> _Aim of the task_: Retrieve every line of the data holding the word "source".

Records excerpted from a collection

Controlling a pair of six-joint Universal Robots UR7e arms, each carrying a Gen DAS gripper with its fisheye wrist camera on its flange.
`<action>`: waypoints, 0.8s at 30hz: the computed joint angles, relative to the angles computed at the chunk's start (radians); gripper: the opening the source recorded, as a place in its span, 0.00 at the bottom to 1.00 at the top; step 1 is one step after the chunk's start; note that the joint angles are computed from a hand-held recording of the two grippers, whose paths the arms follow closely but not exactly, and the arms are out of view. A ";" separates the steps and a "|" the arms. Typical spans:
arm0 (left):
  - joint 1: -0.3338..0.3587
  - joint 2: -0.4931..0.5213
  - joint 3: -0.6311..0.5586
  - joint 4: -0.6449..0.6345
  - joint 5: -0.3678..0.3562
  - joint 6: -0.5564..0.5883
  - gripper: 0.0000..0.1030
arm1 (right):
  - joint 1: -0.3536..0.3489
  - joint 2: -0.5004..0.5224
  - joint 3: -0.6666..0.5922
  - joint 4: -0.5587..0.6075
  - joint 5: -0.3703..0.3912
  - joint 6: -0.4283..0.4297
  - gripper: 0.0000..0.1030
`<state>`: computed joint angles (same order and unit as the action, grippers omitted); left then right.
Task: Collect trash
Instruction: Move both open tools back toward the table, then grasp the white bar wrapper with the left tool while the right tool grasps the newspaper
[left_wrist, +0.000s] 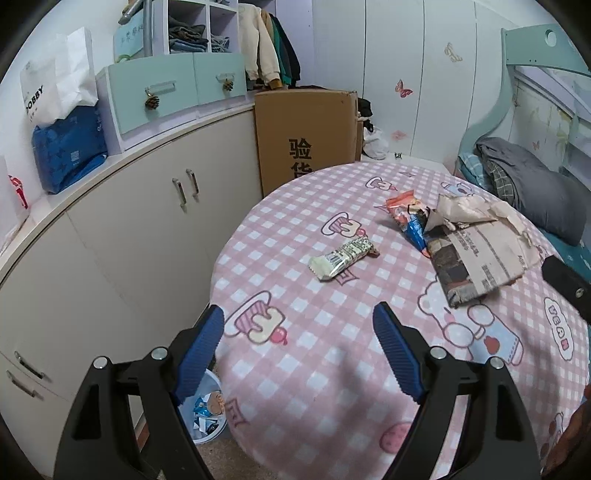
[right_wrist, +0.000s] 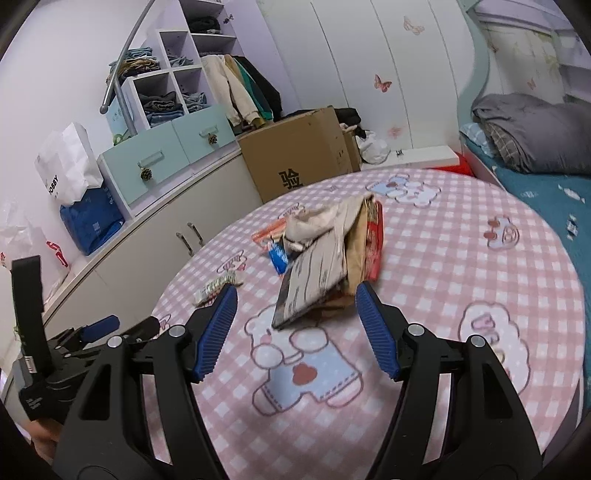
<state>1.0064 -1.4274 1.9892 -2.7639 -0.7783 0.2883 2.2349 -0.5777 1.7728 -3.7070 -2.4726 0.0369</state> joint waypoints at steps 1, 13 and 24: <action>0.004 0.010 -0.008 0.002 -0.006 0.003 0.79 | -0.001 -0.002 -0.005 0.005 -0.003 -0.008 0.65; 0.055 0.174 -0.130 -0.009 -0.039 0.086 0.79 | -0.052 -0.015 0.003 0.014 -0.050 0.062 0.71; 0.089 0.226 -0.244 0.194 -0.121 0.080 0.42 | -0.072 -0.012 -0.019 0.052 -0.014 0.102 0.72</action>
<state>1.0957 -1.2016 1.7455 -2.5696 -0.8990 0.3683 2.1627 -0.5898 1.7540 -3.6549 -2.4862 0.1388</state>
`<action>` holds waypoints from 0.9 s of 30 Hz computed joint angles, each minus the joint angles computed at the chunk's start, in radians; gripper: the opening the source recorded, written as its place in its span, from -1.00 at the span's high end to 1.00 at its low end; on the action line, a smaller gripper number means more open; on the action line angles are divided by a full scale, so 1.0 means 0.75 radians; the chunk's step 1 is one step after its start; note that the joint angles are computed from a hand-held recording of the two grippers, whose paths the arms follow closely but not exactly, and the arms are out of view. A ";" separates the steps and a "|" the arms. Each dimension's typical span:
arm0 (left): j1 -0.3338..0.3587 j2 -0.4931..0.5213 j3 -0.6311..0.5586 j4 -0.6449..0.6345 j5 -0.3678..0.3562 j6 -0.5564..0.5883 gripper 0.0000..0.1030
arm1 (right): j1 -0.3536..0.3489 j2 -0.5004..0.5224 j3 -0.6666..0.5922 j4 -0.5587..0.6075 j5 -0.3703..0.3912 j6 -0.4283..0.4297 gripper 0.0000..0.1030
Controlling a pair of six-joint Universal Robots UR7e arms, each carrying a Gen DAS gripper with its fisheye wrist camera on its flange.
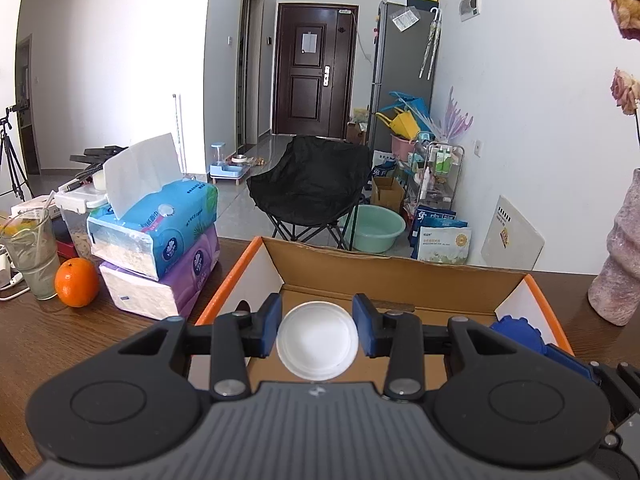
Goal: Organize rigid objects
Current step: 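Carry both held caps over the cardboard box, then open both tools to drop the caps into the box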
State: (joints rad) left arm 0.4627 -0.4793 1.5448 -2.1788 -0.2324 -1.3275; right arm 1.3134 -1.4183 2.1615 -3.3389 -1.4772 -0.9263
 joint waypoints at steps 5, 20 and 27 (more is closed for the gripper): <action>0.020 0.020 -0.032 0.044 0.000 -0.013 0.22 | -0.007 0.021 -0.006 -0.010 -0.018 0.011 0.01; 0.078 0.057 -0.096 0.146 -0.087 -0.038 0.22 | -0.001 0.071 -0.043 -0.020 -0.095 0.051 0.01; 0.068 0.048 -0.093 0.185 -0.081 -0.068 -0.36 | 0.004 0.068 -0.046 -0.014 -0.096 0.054 -0.01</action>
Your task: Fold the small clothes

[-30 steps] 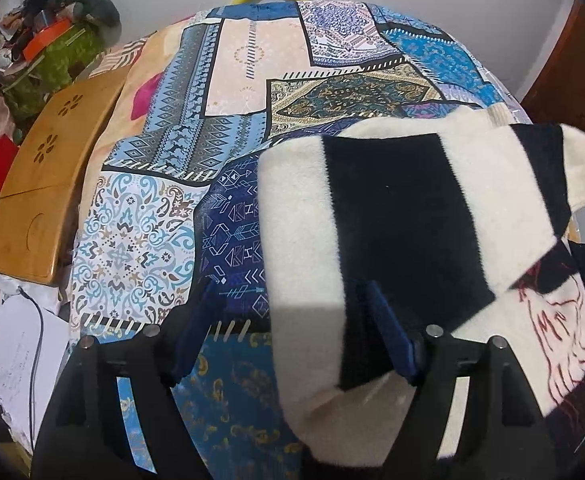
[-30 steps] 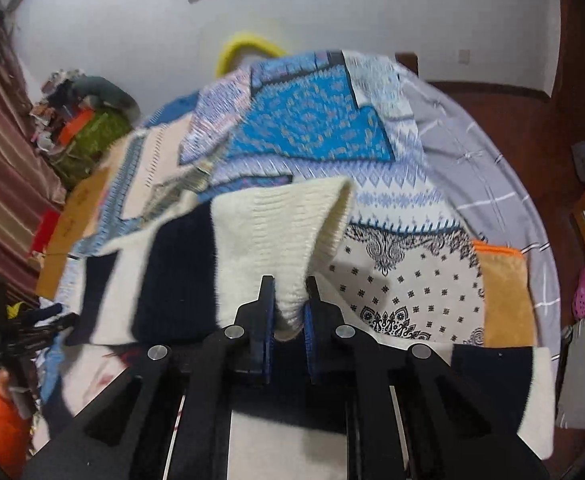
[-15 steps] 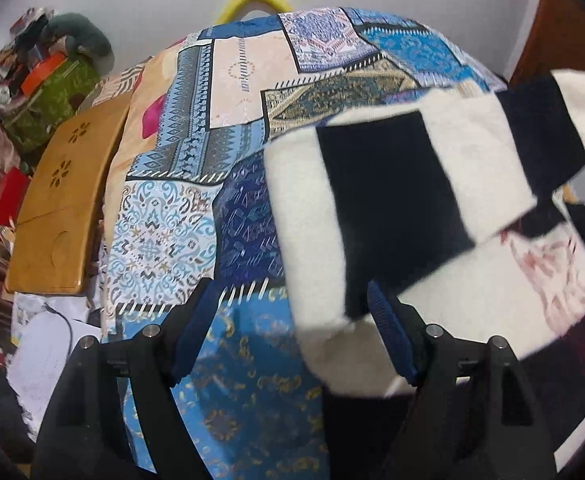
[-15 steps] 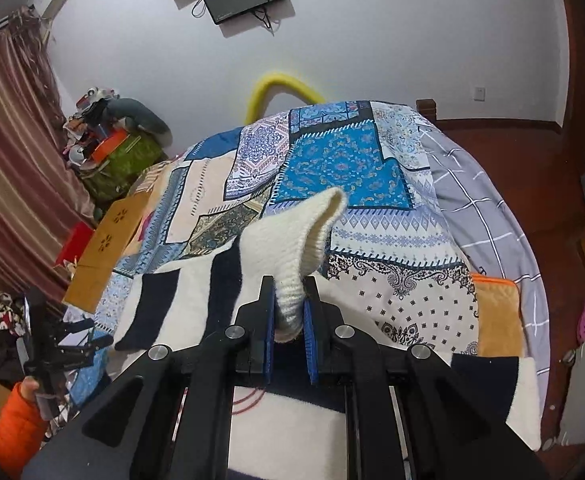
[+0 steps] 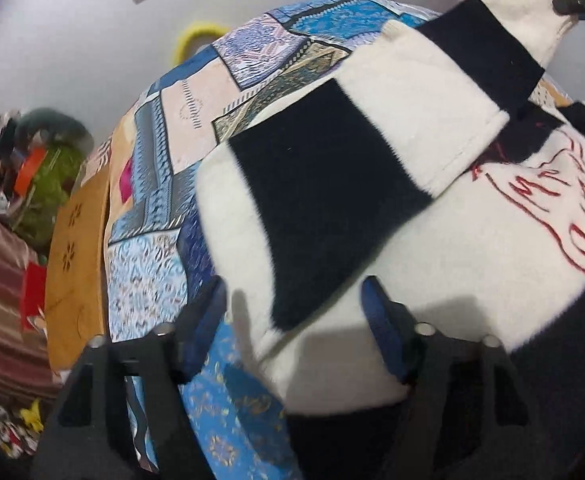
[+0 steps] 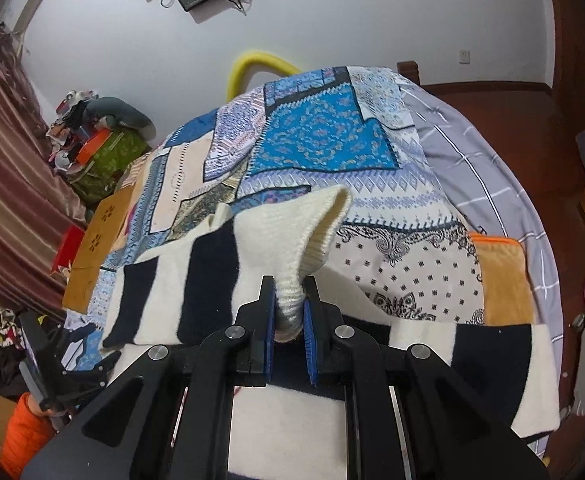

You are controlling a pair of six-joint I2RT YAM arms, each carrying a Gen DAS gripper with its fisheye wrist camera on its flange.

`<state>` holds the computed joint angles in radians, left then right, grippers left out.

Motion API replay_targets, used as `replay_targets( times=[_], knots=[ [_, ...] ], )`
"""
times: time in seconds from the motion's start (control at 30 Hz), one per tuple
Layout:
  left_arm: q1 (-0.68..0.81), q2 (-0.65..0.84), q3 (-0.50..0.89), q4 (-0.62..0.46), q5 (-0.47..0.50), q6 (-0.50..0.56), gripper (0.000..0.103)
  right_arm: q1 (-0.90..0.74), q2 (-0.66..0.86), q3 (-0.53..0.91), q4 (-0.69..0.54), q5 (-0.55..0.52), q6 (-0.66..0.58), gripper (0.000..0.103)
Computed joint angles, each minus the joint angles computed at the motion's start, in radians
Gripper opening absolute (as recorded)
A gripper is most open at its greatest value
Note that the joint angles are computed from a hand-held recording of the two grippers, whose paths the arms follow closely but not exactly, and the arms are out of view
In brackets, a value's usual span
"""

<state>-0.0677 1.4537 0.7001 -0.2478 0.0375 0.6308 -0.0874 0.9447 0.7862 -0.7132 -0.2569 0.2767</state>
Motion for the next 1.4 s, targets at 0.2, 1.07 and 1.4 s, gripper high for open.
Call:
replay_targets(
  times=[0.2, 1.07, 1.4],
  knots=[
    [-0.040, 0.050, 0.035, -0.012, 0.003, -0.030, 0.013, -0.026, -0.002, -0.019, 0.006, -0.018, -0.008, 0.011],
    [0.191, 0.039, 0.167, -0.351, 0.329, -0.103, 0.020, -0.126, -0.087, -0.318, 0.022, -0.002, -0.051, 0.013],
    [0.230, -0.011, 0.186, -0.366, 0.329, -0.089, 0.052, -0.169, -0.056, -0.313, 0.004, 0.027, -0.053, 0.032]
  ],
)
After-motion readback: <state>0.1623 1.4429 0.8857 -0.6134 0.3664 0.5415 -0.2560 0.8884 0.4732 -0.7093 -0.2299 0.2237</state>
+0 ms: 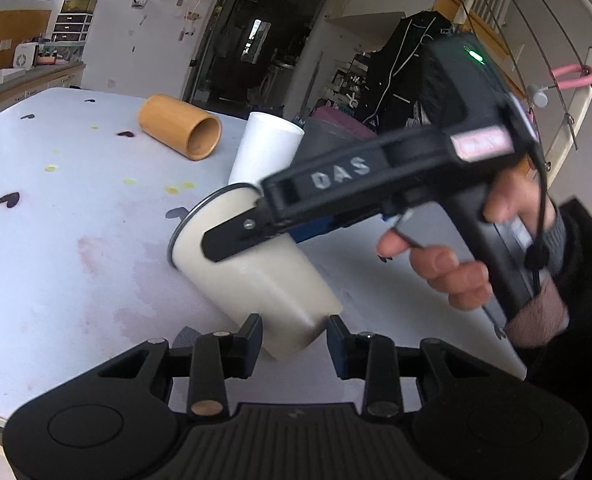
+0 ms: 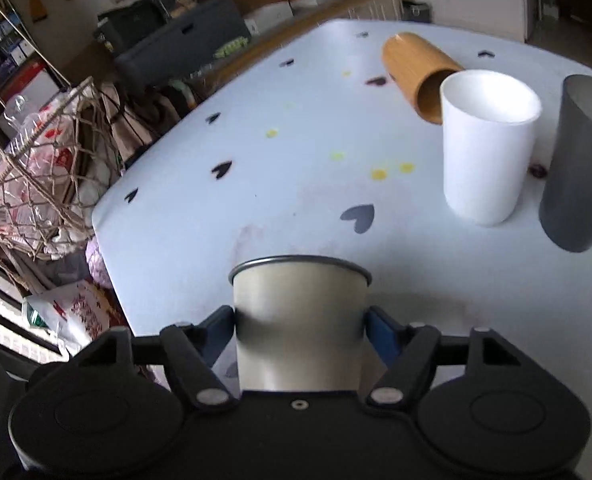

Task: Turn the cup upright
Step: 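Grasp the cream cup with the right tool while the left tool releases it, then lower the cream cup mouth-up onto the table with the right tool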

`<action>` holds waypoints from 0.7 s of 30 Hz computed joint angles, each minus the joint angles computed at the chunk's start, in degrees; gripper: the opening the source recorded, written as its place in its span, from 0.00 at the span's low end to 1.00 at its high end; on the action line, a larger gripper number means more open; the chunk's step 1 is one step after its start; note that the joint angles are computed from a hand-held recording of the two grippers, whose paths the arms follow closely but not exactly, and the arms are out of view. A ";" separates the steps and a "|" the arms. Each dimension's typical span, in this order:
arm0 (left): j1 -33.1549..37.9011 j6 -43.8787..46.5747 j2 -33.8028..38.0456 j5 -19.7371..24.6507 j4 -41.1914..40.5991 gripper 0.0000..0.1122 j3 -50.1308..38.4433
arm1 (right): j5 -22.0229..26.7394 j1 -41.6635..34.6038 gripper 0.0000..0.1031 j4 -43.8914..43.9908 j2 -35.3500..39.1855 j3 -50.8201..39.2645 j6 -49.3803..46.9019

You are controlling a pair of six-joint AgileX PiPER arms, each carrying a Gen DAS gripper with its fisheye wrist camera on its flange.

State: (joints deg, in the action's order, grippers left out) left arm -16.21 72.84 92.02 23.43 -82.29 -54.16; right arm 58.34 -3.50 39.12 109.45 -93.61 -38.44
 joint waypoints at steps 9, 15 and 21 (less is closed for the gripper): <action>-0.82 1.06 2.04 -1.60 -0.65 0.32 -1.19 | -17.88 -6.51 0.70 23.30 -18.13 27.83 -34.55; -0.06 -0.21 1.23 -5.03 -0.26 0.32 0.03 | -25.46 -6.50 0.70 38.16 -24.53 40.88 -55.63; 1.74 1.88 1.04 -5.91 -3.47 0.32 0.54 | -31.62 -2.59 0.72 57.28 -25.61 46.61 -74.95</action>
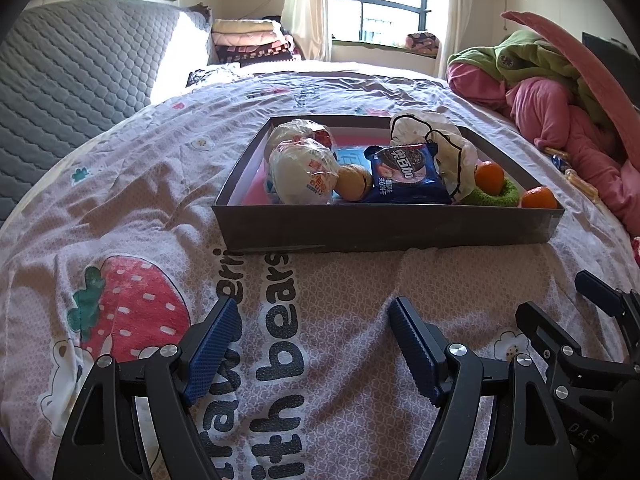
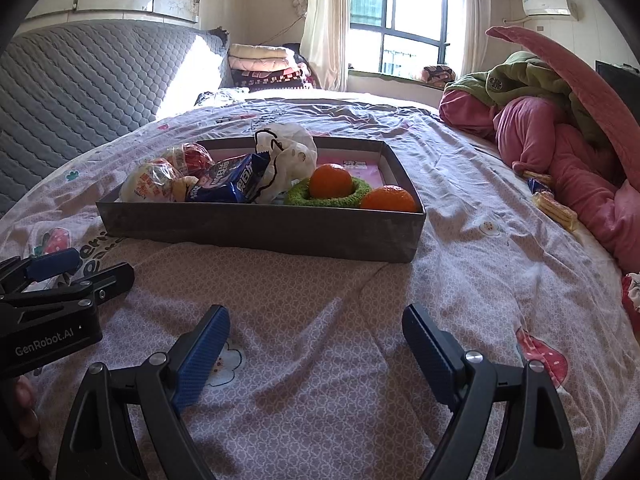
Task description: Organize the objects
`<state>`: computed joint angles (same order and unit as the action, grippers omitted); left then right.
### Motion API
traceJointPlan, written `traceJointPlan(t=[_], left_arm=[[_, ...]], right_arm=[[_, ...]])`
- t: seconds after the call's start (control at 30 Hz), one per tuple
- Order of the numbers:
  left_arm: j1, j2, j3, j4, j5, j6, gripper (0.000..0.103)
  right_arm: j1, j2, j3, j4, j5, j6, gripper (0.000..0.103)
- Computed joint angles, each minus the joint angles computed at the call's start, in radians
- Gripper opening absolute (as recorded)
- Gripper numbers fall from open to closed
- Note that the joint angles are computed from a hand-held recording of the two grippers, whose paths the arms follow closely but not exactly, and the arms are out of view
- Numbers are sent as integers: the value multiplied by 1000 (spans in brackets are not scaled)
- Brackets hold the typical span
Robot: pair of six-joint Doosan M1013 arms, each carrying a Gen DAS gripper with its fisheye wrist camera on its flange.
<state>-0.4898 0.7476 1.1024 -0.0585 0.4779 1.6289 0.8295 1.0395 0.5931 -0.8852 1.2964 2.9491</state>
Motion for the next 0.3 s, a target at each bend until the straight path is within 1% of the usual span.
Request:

> _Solution for this exercise_:
`<action>`: waypoints, 0.8s at 30hz: the computed joint angles, relative to the angles computed at the chunk's start (radians); gripper: the opening the source recorded, as a place in its span, 0.00 at the bottom to 1.00 at the top; step 1 is one step after the chunk's start; note that the joint angles are computed from a hand-held recording of the two grippers, whose paths the arms follow closely but not exactly, and the arms are out of view. A ";" separates the steps and a "|" the arms. Typical spans:
`<action>` holds waypoints from 0.9 s of 30 Hz computed joint angles, each minus the joint angles computed at the chunk's start, in radians; gripper: the opening the source recorded, written as its place in its span, from -1.00 at the span's high end to 1.00 at its low end; on the action line, a smaller gripper number means more open; on the action line angles are divided by a full scale, so 1.0 means 0.75 radians; the chunk's step 1 is one step after its start; note that the joint angles are computed from a hand-held recording of the two grippers, whose paths the arms follow closely but not exactly, and the arms are out of view. A ";" separates the steps and a "|" the arms. Each dimension's typical span:
`<action>` holds waypoints from 0.7 s of 30 Hz computed joint angles, each minus the joint angles computed at the chunk's start, in degrees; gripper: the opening the source recorded, written as its place in its span, from 0.00 at the span's low end to 1.00 at its high end; on the action line, a larger gripper number means more open; the chunk's step 1 is one step after its start; note that the joint angles are computed from a hand-held recording of the two grippers, whose paths the arms follow closely but not exactly, and the arms are out of view. A ";" separates the steps and a "|" the arms. Each dimension's typical span, in this order:

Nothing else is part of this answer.